Scientists pin down structure of neuronal protein clumps associated with ALS

To create treatments for a disease without any, scientists need to study and understand the driving forces behind the faulty biology. Today, researchers at the University of North Carolina School of Medicine announced the first-ever evidence-based description of the neuronal protein clumps thought to be important in Amyotrophic Lateral Sclerosis (ALS), also known as Lou Gehrig's disease, a fatal neurodegenerative condition.

The study, published online today in Proceedings of the National Academy of Sciences, also provides the first definitive evidence that these protein clumps are indeed toxic to the type of neurons that die in patients with ALS.

This research development could be a crucial step toward developing drugs to stop the creation of the clumps and stem the progression of the disease. Cures for ALS and other neurodegenerative diseases have long eluded researchers, largely because their causes have remained mysterious.

"One of the biggest puzzles in health care is how to address neurodegenerative diseases; unlike many cancers and other conditions, we currently have no leverage against these neurodegenerative diseases," said senior study author Nikolay Dokholyan, PhD, the Michael Hooker Distinguished Professor of Biochemistry and Biophysics at UNC. "This study is a big breakthrough because it sheds light on the origin of motor neuron death and could be very important for drug discovery."

Patients with ALS suffer gradual paralysis and early death as a result of the loss of motor neurons, which are crucial to moving, speaking, swallowing, and breathing.

The study focuses on a subset of ALS cases - an estimated 1 to 2 percent - that are associated with variations in a protein known as SOD1. However, even in patients without mutations in their SOD1 gene, this protein has been shown to form potentially toxic clumps. The researchers discovered that the protein forms temporary clumps of three, known as a "trimer," and that these clumps are capable of killing motor neuron-like cells grown in the laboratory.

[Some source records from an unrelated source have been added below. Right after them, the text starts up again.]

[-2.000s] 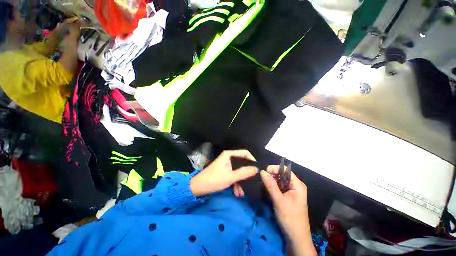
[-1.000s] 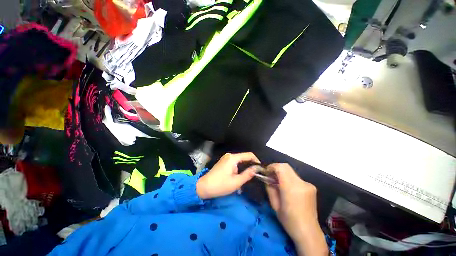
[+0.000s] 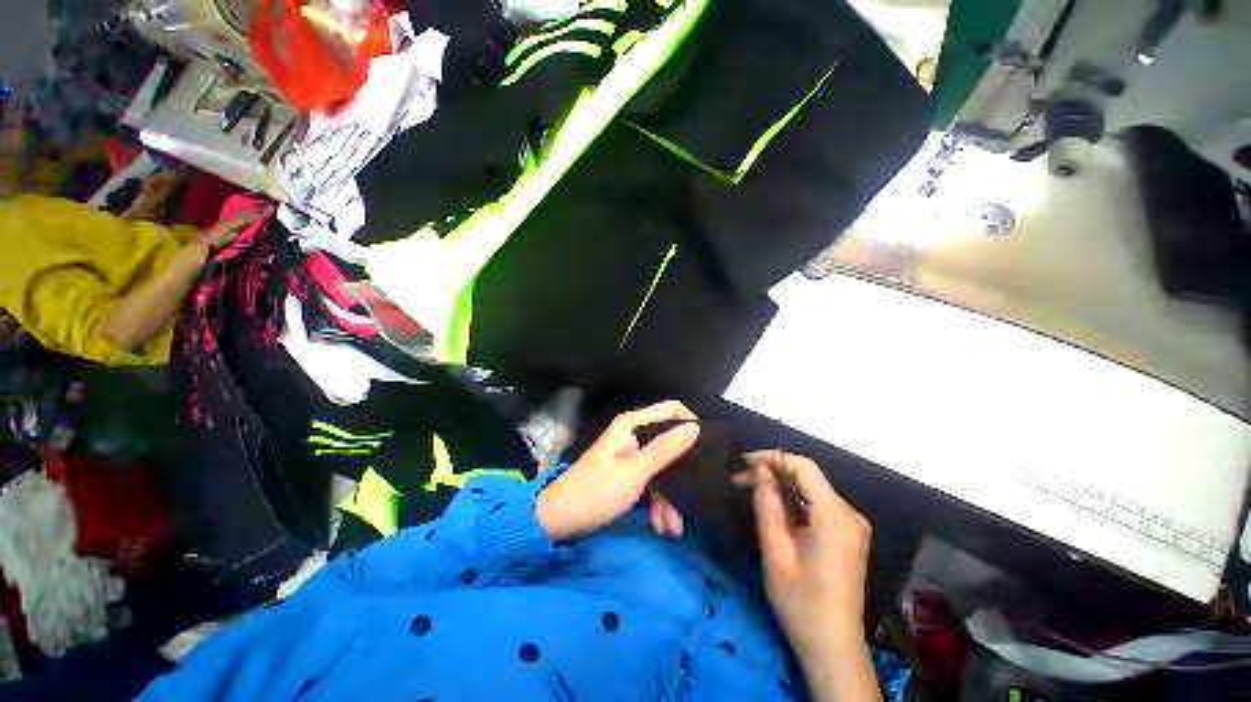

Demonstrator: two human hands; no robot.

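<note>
My left hand is at the lower middle, thumb and fingers pinching a small black piece that is hard to see against dark cloth. My right hand is just right of it, holding the dark thread snips among its fingers. The hands are a little apart. Black fabric panels with thin neon lines lie above my hands on the table. A neon-yellow panel runs along their left side, glaring nearly white.
The white machine table with a printed ruler edge is at right, the needle plate behind it. Black-and-pink pieces, white fabric and a red-orange bag are left. A person in a yellow sleeve reaches to the pink pieces.
My right hand has moved slightly right, away from my left hand, which stays nearly in place. The other person's pink-edged cloth has come down from the upper left to the heap.
</note>
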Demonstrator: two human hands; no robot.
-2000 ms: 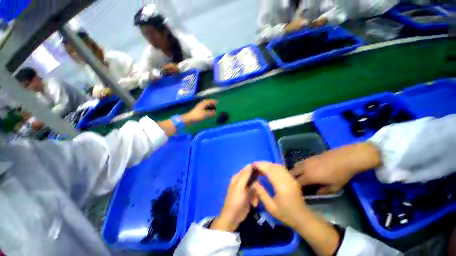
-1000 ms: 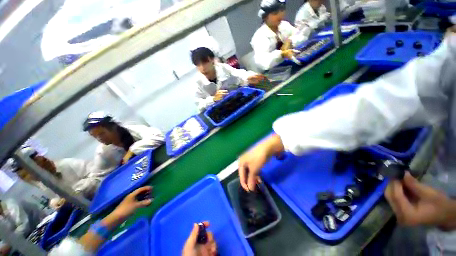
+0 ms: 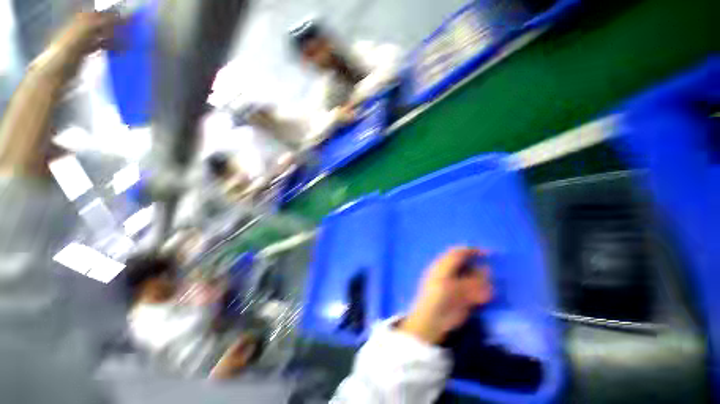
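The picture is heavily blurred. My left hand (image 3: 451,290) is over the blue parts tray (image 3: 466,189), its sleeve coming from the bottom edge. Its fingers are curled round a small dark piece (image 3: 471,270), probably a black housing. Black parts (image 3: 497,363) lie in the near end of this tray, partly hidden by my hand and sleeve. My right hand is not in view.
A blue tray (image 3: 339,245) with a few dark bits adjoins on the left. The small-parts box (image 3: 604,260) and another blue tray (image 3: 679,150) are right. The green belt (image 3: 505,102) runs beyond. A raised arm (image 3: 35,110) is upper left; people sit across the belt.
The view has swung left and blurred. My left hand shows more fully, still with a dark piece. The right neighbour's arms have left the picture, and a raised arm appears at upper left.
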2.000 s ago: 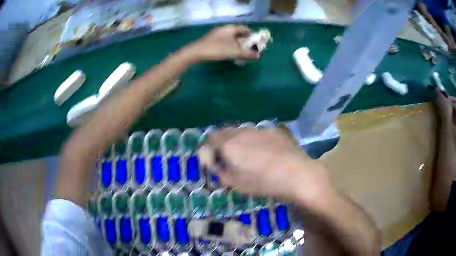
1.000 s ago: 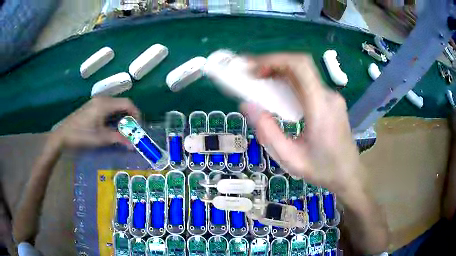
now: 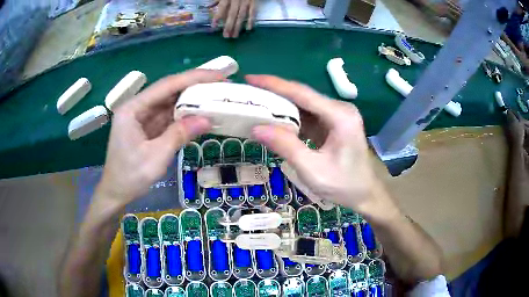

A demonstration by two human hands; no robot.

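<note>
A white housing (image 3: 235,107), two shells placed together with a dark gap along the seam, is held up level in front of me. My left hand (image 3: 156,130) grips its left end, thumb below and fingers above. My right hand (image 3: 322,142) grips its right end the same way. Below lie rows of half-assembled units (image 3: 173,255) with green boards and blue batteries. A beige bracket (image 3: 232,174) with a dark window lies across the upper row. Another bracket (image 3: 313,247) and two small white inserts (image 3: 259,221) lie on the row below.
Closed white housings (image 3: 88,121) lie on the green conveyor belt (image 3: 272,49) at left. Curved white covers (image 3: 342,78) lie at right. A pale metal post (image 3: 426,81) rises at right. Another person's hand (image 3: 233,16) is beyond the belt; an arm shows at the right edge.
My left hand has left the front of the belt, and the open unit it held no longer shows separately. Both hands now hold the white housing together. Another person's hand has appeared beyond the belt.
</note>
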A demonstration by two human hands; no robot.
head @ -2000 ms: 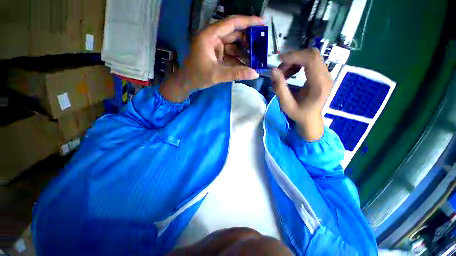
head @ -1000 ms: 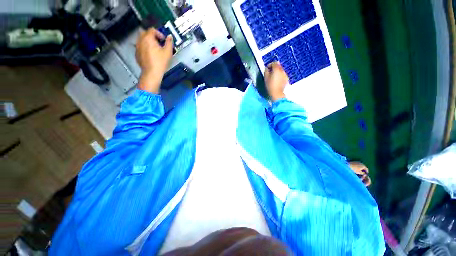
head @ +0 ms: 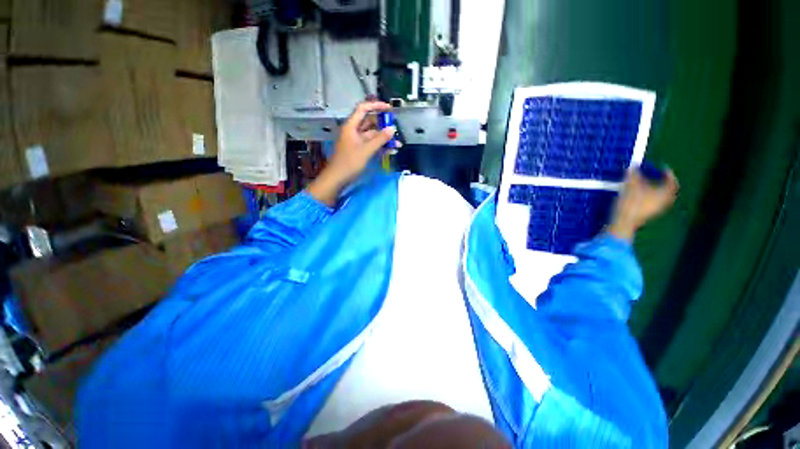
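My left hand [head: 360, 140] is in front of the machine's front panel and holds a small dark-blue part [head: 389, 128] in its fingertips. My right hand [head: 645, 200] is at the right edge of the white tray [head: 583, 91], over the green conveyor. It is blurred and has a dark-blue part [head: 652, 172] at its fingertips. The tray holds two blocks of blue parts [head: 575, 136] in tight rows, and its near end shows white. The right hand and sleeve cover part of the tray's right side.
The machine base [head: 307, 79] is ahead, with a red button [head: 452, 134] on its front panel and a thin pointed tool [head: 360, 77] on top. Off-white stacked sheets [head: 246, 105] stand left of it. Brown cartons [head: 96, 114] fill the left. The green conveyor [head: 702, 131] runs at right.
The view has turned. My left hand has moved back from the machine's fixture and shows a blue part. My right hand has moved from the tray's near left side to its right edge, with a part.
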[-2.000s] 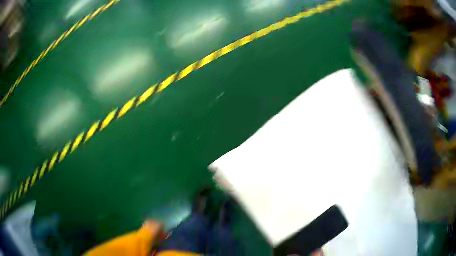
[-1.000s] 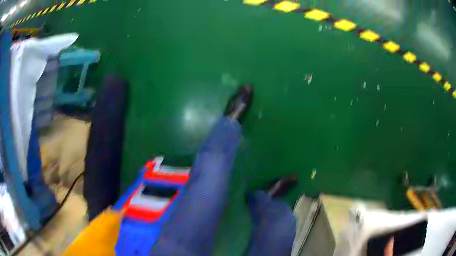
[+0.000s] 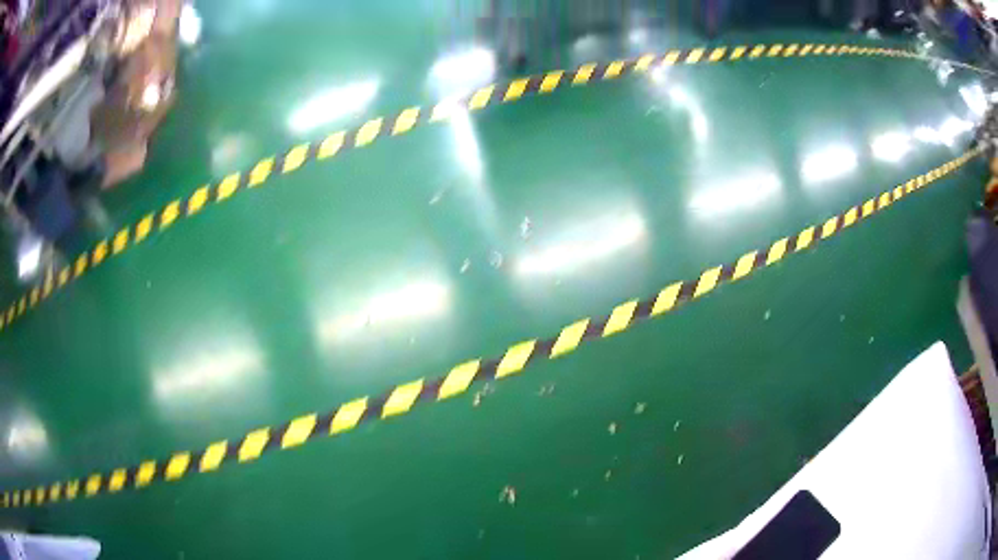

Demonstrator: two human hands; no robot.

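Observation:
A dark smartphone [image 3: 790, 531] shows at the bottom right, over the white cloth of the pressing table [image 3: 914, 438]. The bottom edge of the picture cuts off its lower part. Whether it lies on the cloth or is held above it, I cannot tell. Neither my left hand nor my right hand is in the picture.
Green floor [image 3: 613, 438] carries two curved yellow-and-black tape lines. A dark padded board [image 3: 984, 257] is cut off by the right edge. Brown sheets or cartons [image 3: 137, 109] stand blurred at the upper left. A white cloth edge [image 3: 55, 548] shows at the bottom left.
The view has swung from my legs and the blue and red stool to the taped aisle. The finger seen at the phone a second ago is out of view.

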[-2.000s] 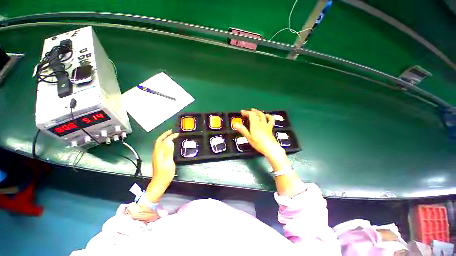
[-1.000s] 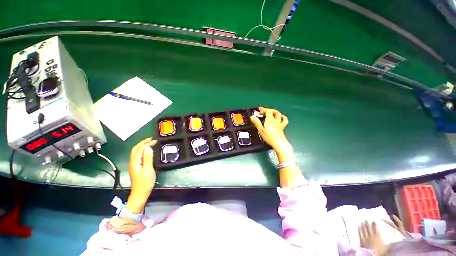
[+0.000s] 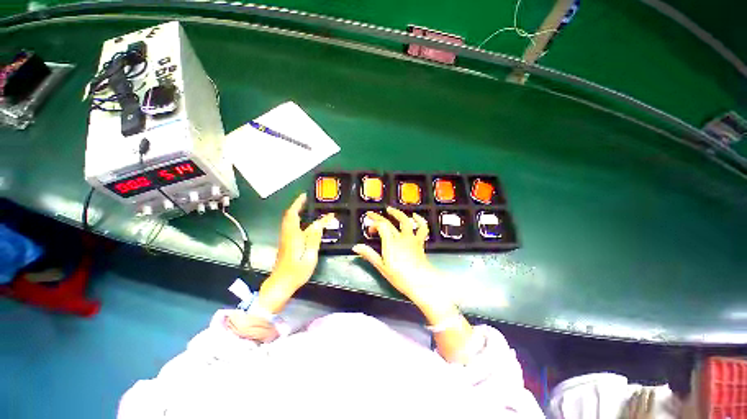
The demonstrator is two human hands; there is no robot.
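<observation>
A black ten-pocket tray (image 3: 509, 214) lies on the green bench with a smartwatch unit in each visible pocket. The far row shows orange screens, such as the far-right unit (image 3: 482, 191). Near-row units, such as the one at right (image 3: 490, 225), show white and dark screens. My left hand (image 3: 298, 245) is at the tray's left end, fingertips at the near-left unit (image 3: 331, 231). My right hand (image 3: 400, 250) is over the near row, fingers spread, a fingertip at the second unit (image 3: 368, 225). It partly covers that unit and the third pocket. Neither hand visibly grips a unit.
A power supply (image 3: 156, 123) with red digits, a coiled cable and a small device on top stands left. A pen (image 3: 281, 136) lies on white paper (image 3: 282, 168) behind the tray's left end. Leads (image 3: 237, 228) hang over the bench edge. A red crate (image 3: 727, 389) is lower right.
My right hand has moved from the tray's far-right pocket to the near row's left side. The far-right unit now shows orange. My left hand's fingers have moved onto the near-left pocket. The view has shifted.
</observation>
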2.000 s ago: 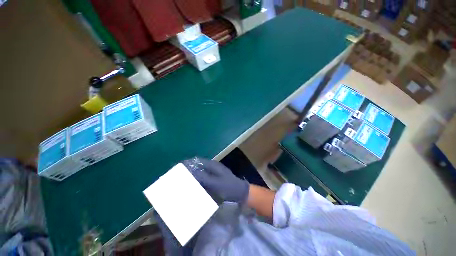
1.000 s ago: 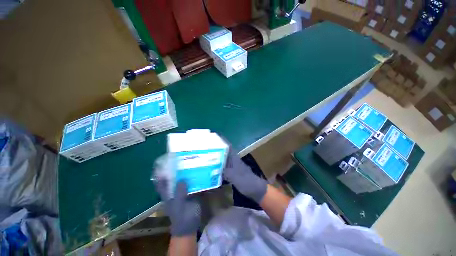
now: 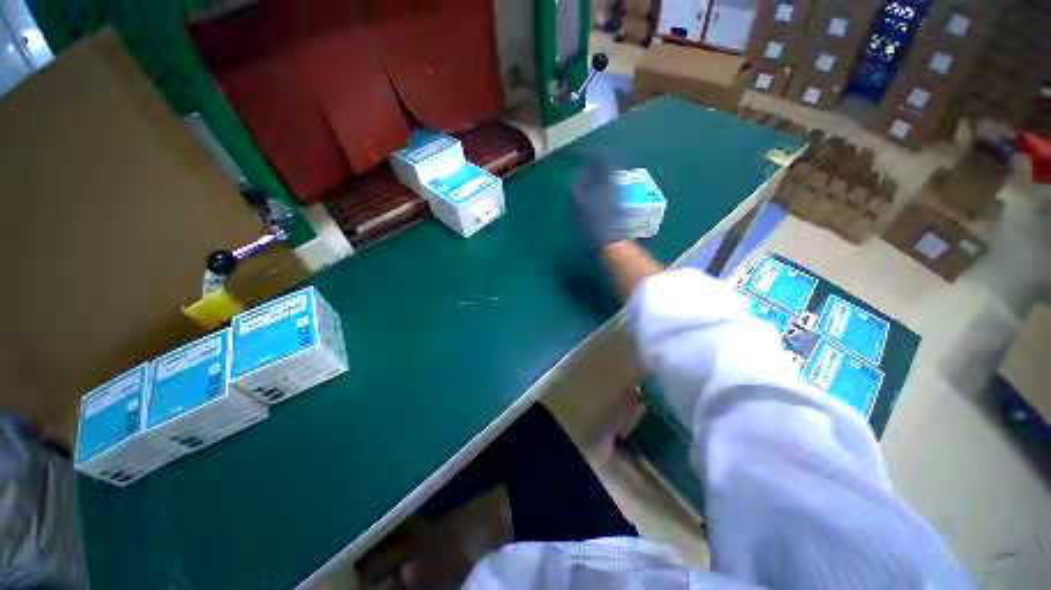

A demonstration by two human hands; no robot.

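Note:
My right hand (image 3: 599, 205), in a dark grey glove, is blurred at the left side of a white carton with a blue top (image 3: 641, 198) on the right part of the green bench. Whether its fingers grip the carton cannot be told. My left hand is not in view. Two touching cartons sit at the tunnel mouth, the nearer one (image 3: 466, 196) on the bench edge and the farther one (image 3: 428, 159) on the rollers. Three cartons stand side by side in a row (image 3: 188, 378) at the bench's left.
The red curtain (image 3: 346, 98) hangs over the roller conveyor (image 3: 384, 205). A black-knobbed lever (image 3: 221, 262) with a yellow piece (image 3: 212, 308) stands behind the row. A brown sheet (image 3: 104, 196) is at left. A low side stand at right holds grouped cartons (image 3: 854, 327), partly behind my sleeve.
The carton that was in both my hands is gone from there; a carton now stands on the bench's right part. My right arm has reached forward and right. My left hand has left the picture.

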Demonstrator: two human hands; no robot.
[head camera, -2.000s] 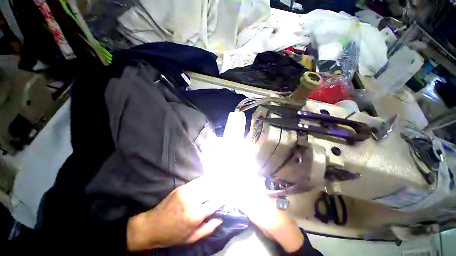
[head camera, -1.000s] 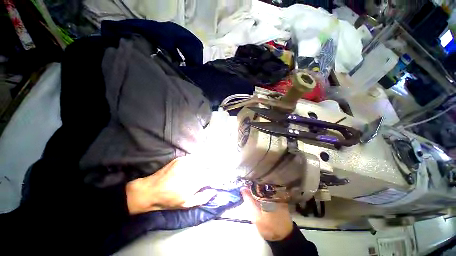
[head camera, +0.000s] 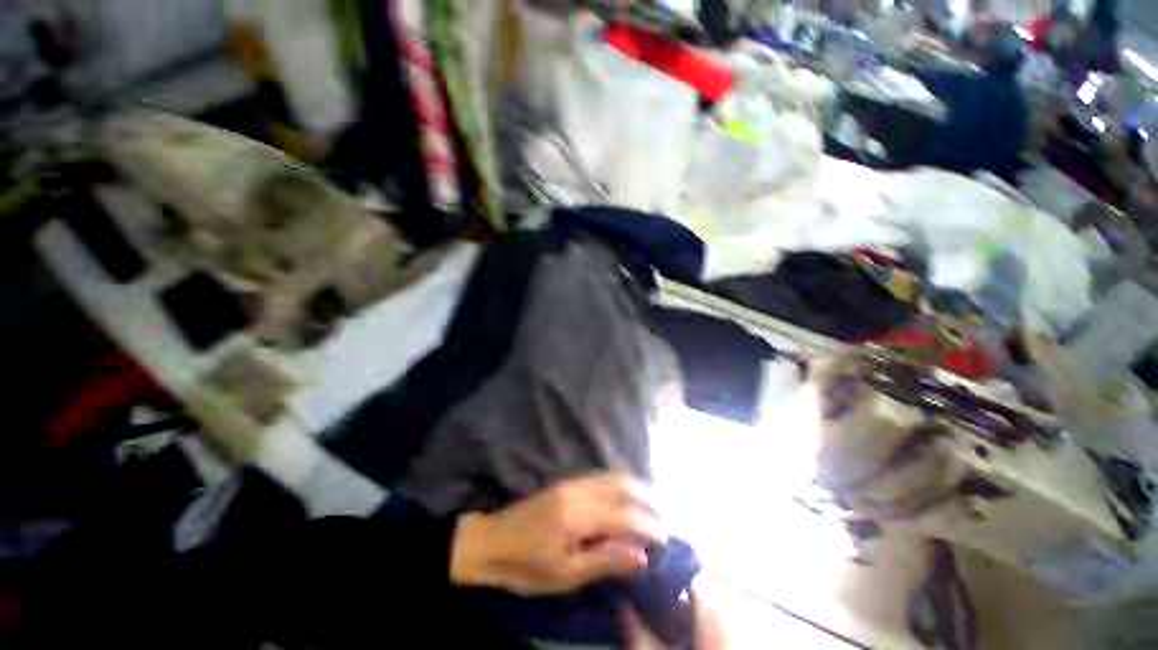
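Note:
The frame is blurred, and lamp glare hides the needle area. A garment with a dark grey inner side (head camera: 578, 349) and navy edges lies left of the cream sewing machine (head camera: 1041, 476). My left hand (head camera: 559, 536) holds a small bunched navy part of it (head camera: 669, 568) at the glare's lower left edge. My right hand (head camera: 673, 625) is at the bottom edge, blurred, partly cut off and washed out, close against the same navy part; its grip is unclear. Dark snips (head camera: 952, 400) lie on top of the machine head.
Black-handled scissors (head camera: 942, 597) lie on the bed under the machine arm. White cloth (head camera: 864, 210) and a black bundle (head camera: 825, 295) lie behind. Another machine (head camera: 254, 229) stands at left. A red slatted shape (head camera: 108, 404) is at far left.
The view has swung left, so the machine shows farther right. My hands and the navy part have come away from the needle area toward me. My right hand now sits lower, at the frame's edge.

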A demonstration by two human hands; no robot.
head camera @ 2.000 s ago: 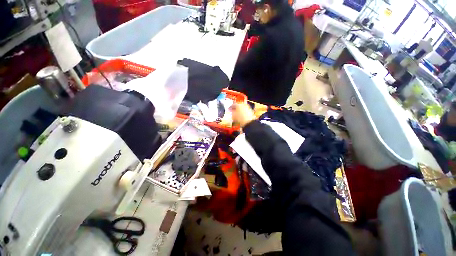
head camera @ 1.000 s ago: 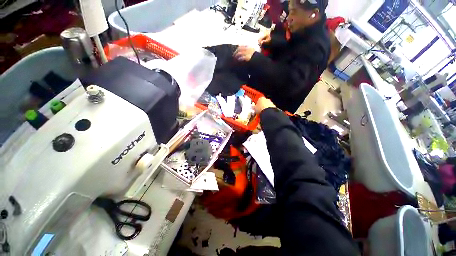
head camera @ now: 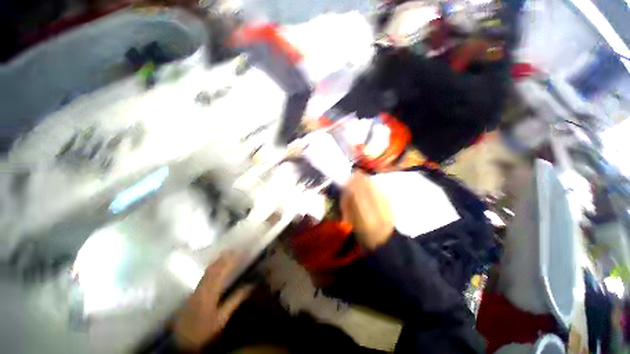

"This is a major step because nobody has known exactly what toxic interactions are behind the death of motor neurons in patients with ALS," said Elizabeth Proctor, PhD, a graduate student in Dokholyan's laboratory at the time of the study and the paper's first author. "Knowing what these trimers look like, we can try to design drugs that would stop them from forming, or sequester them before they can do damage. We are very excited about the possibilities."

Researchers zeroed in on SOD1 after genetic mutations affecting the protein were linked with ALS in the early 1990s. But the exact form of aggregated protein that is responsible for killing neurons has been hard to identify, and many of the clumps that are thought to be toxic disintegrate almost as soon as they form, making them exceedingly difficult to study.

"It is thought that part of what makes them so toxic is their instability," said Proctor, who is now a postdoctoral researcher at MIT. "Their unstable nature makes them more reactive with parts of the cell that they should not be affecting."

Until now, researchers did not know what these fleeting clumps looked like or how they might affect cells.

To crack the mystery, the research team used a combination of computational modeling and experiments in live cells. Proctor spent two years developing a custom algorithm to determine the trimers' structure, an aspect of the study Dokholyan described as "an outstanding tour de force" akin to mapping the structure of a ball of yarn after taking snippets of just its outermost layer and then figuring out how they fit together.

Once the trimers' structure was established, the team spent several more years developing methods to test the trimers' effects on motor neuron-like cells grown in the laboratory. The results were clear: SOD1 proteins that were tightly bound into trimers were lethal to the motor neuron-like cells, while non-clumped SOD1 proteins were not.

The team plans to further investigate the "glue" that holds the trimers together in order to find drugs that could break them apart or keep them from forming.

In addition, these findings could help shed light on other neurodegenerative diseases, such as Alzheimer's disease and Parkinson's.

"There are many similarities among neurodegenerative diseases," said Dokholyan. "What we have found here seems to corroborate what is known about Alzheimer's already, and if we can figure out more about what is going on here, we could potentially open up a framework to be able to understand the roots of other neurodegenerative diseases."